Since Jan. 1, 343 children have entered the Guardian ad Litem program [in Buncombe County] — this means that 343 kids are alleged to have been abused/neglected and are in the court system. [Through] no fault of their own, these kids are typically removed from their homes and placed in foster care or a kinship placement. Why were they removed from the home? Maybe their parents abused substances, had untreated mental health [issues] or engaged in domestic violence — maybe it was a combination of these factors. Either way, it’s the kids who pay the ultimate penalty as their lives are uprooted; they often change school districts and are taken away from everything they know.
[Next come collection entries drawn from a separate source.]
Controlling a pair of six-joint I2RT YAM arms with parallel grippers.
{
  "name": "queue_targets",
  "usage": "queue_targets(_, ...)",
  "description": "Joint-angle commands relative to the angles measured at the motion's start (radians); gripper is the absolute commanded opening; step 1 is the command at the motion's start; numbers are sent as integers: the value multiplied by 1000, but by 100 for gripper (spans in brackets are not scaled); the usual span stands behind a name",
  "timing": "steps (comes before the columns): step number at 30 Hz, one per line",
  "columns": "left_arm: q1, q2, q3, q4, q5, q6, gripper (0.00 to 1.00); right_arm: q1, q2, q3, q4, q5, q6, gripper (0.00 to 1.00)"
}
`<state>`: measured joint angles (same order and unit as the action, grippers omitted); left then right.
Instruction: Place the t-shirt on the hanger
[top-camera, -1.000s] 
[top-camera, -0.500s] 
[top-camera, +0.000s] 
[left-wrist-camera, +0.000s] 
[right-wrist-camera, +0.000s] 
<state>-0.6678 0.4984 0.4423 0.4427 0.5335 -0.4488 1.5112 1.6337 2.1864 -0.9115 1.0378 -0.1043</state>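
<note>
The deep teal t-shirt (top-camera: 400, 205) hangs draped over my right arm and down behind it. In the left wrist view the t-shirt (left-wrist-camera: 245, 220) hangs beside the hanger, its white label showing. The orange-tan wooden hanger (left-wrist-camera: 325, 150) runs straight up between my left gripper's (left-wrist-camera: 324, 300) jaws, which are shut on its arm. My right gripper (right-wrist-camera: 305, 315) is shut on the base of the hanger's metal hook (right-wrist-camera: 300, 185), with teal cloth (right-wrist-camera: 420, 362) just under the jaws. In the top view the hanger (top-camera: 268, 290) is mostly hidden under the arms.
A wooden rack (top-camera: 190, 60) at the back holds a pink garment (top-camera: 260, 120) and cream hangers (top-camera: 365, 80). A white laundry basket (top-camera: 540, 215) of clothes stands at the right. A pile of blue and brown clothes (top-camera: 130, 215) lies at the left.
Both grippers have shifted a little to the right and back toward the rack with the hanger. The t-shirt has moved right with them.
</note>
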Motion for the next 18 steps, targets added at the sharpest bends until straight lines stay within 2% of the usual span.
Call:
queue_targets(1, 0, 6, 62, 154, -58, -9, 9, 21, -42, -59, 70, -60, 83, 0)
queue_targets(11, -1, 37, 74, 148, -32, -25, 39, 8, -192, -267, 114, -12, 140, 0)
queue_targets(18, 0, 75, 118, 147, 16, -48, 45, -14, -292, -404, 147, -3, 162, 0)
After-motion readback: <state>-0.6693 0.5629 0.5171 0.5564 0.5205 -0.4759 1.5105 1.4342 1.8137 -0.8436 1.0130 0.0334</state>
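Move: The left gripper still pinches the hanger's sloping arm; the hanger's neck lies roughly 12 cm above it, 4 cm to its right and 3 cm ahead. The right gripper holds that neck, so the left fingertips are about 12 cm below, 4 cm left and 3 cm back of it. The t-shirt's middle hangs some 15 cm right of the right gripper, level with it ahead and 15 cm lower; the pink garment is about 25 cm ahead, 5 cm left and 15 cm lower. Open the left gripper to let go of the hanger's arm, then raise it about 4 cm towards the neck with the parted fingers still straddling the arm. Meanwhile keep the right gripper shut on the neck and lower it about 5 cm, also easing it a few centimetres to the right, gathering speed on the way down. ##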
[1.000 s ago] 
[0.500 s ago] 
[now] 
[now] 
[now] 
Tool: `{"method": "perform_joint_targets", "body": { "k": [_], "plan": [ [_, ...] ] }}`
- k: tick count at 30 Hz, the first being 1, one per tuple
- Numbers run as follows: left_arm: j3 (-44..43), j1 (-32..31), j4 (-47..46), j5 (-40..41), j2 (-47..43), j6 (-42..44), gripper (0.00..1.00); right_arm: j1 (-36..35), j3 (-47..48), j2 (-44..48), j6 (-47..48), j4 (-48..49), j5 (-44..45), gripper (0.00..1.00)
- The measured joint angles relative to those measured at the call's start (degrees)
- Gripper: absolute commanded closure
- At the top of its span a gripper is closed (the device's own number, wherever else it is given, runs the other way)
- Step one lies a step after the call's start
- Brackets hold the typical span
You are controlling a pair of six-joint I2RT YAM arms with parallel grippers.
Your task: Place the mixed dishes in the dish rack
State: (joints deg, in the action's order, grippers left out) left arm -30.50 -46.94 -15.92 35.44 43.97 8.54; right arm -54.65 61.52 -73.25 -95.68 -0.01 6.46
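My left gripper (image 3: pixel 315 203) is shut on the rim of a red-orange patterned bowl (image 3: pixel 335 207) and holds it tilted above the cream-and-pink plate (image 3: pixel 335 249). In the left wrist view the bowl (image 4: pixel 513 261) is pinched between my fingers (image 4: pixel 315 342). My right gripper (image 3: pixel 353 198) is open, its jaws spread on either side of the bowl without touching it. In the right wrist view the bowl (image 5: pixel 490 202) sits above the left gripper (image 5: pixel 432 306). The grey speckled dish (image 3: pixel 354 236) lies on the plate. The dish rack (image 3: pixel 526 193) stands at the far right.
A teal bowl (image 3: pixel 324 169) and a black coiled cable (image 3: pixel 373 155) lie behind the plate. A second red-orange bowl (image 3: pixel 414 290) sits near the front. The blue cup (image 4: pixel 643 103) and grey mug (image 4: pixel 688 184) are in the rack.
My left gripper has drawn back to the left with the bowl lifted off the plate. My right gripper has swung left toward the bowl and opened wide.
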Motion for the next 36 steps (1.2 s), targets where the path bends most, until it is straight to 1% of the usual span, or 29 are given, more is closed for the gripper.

There are so many parties in a Department of Social Services abuse/neglect case: the judge, parents/caretakers, parents’ attorneys, DSS attorneys, GAL attorneys, investigative/in-home/foster care social workers — it’s easy to see how the kids get lost in the system. That’s where the role of the Guardian ad Litem comes in: to advocate and ensure the voice of the child is heard in court, that their wishes for permanency and best interest are made known to all parties.
With so many kids in the GAL program, our office is overwhelmed with cases, and we have a critical need for volunteers to represent children’s best interests in court. There is no experience necessary, and we provide all training and support. Being a GAL is a challenging and demanding role, but also incredibly rewarding as you literally ensure the child’s voice is heard in court throughout the life of the case.